Closed 1601214542 closed 6 years ago
Thanks! Well first the v0 version is much harder environment to train than the one in paper as actions are randomly repeated 0.25 of the time and the frames are stochastically sampled from 2-4. To match environment of paper use SpaceInvadersDeterministic-v4 as that seems closes to what was in paper.
Also set set args of --count-lives True As lives are episodic in paper and particularly helps with space invaders.
yes architecture is different. I tried to make improvements where I could to it. Its larger network to tackle the particularly hard v0 environments. Its performs better than model in paper
Thanks! And I want to share some comments given by Dr. Mnih (author of the paper) https://github.com/muupan/async-rl/wiki. The learning rate decreases linearly.

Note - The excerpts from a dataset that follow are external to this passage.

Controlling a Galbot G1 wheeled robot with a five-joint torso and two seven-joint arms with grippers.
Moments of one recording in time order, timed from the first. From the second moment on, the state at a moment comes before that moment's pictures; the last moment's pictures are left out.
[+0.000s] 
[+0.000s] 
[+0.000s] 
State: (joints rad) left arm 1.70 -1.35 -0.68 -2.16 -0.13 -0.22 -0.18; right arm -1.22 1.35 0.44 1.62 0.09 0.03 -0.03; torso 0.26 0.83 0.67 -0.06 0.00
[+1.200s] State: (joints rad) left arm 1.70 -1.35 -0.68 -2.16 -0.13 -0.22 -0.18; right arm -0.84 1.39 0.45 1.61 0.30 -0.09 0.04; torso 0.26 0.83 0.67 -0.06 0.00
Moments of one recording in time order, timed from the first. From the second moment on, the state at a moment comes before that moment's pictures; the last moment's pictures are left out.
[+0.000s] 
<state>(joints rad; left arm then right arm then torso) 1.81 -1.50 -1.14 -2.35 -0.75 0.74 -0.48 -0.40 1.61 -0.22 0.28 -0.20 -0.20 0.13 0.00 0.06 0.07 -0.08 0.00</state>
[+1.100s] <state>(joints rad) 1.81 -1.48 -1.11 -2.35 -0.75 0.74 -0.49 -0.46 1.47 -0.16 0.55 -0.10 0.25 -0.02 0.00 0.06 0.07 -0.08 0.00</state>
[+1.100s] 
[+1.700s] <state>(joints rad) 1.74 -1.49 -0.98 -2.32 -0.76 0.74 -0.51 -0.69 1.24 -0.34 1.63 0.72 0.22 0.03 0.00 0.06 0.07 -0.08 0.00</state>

Besides, I have found a little error(maybe) in 73 line of shared_optim.py where "avg = squareavg.sqrt().add(group['eps'])" may be "avg = squareavg.add(group['eps']).sqrt()”
And can you tell me where to find the corresponding game version of the original paper ? For example, in this paper, it demonstrates the performance of SpaceInvader, but for what version, v0 or SpaceInvadersDeterministic-v4. Where can I find information like those. Thank you!
'''avg = squareavg.sqrt().add(group['eps'])" may be "avg = squareavg.add(group['eps']).sqrt()'''
Its correct as it is. Eps should be on the outside as its there to avoid dividing by zero
Here is deep mind ale wrap. should give you info on their implementation https://github.com/deepmind/alewrap/blob/master/alewrap/GameEnvironment.lua
though they have not bees super consistent on their setup from paper to paper
cool project! But how long have you trained for each Atari game. I have trained the SpaceInvader-v0 for 13 hours, with 16 cpus but the reward is still in 790. However, according to the original paper, when the hour is 14, the performance has reached 1400. How can I train faster. Another problem is that the network architecture is different from the original paper proposed. Does that affect the performance ? Thank you!